When I read this book, I had no idea that the author, first-time novelist Larry Doyle, was an established television writer, with writing credits for "Daria," "Beavis and Butthead," and "The Simpsons," but I easily could have guessed. I Love You, Beth Cooper has the frantic pace and zany, unrealistic plot points that are necessary to keeping a television audience (especially the youthful ones of the aforementioned shows) interested for the whole half-hour. It is full to bursting with cliches of high school and suburbia and the scenes all feel like they are cut and pasted from less than average teen movies, but damn it, it works. This novel reads like a movie; if all the creative people behind Superbad could merge into one and create a novel, this would be that novel. The humor is very similar, and I think it works even better on the page. Indeed, the laughs-per-page ratio found in Beth Cooper is one of the highest I've ever encountered (I suppose the only close competition here would be America: The Book and Good Omens).
Like Superbad, the main thrust of the action in I Love You, Beth Cooper takes place within a single evening in the lives of a pair of geeky high school boys. Denis and Rich have just graduated from a suburban high school in Illinois and are making a lame attempt to make the most of their graduation night after Denis's extremely unconventional valedictorian speech: in "the stilted manner of adolescent public speakers throughout history," Denis Cooverman stood in front of the entire assembled audience and declared his love for hyper-popular, uber-pretty, head-cheerleading Beth Cooper, the blond goddess who has sat in front of him in alphabetical order for a dozen years of public education.
Shortly after, Denis and Rich are the only guests at Denis's graduation party (the first of two teenage parties featuring alcohol and totally unsupervised: this one is a nice twist as the only alcohol is a warm bottle of champagne left by Denis's parents for a bit of modest celebration). The pair are stunned when unlikely plot point no. 1 brings Beth and her interchangeable best friends to Denis's house. The mishaps and the cliches escalate at an exponential rate as Beth drags Denis into her party girl lifestyle for the evening. A second house party (this one with copious amounts of alcohol and, again, no parental supervision), an angry and extremely violent boyfriend, a cabin in the woods, a shower scene, a chase, a heroic rescue, multiple fist fights and a few brushes with death leave Denis completely disillusioned; the girl he has idealized for his entire adolescence is nothing more than human, and very flawed at that. This is a girl who comes only a hair's breadth from performing sex acts to get alcohol, a girl who sleeps around, a girl who hasn't planned for her future, a girl who is, in all likelihood, already past her peak.
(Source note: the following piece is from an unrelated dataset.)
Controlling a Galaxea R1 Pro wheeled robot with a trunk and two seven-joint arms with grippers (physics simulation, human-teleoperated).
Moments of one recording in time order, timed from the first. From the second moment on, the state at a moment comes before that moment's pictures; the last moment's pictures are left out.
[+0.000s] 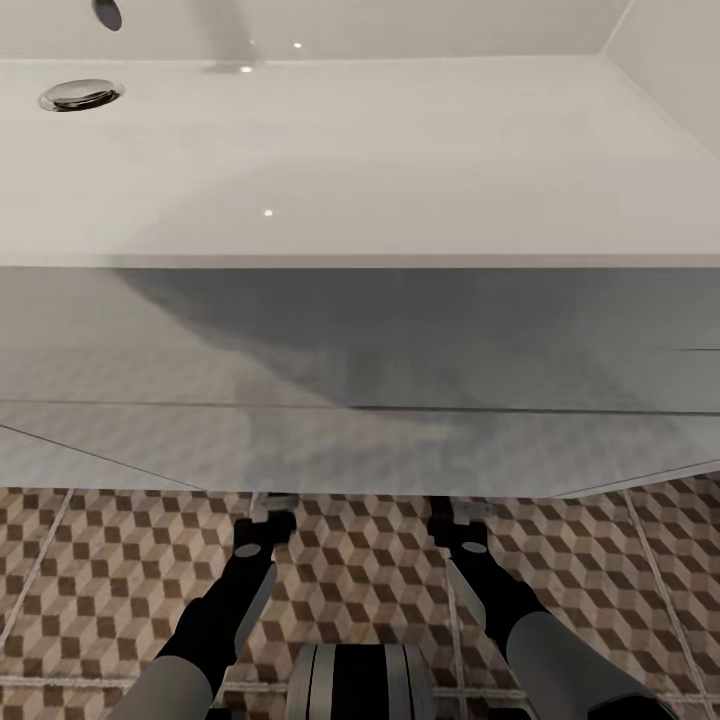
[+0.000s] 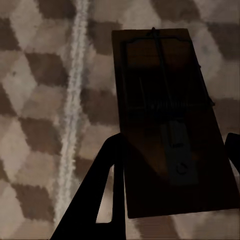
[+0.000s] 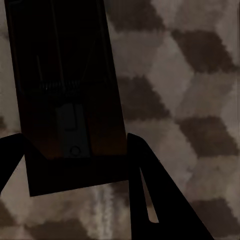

I Love You, Beth Cooper is, in a lot of ways, a sad story about growing up and the changes that everyone faces in that time surrounding high school graduation; the extended adolescence provided by American culture is over and the real world beckons. It's this juxtaposition of innocence and maturity that provides such a wealth of material for all of the many, many books and movies and television shows centered on it. Beth Cooper, for all of its emotional heft, is still primarily a screamingly funny and excessively entertaining read; it would be a mistake to pass it by, especially if your memories of high school graduation are still fresh.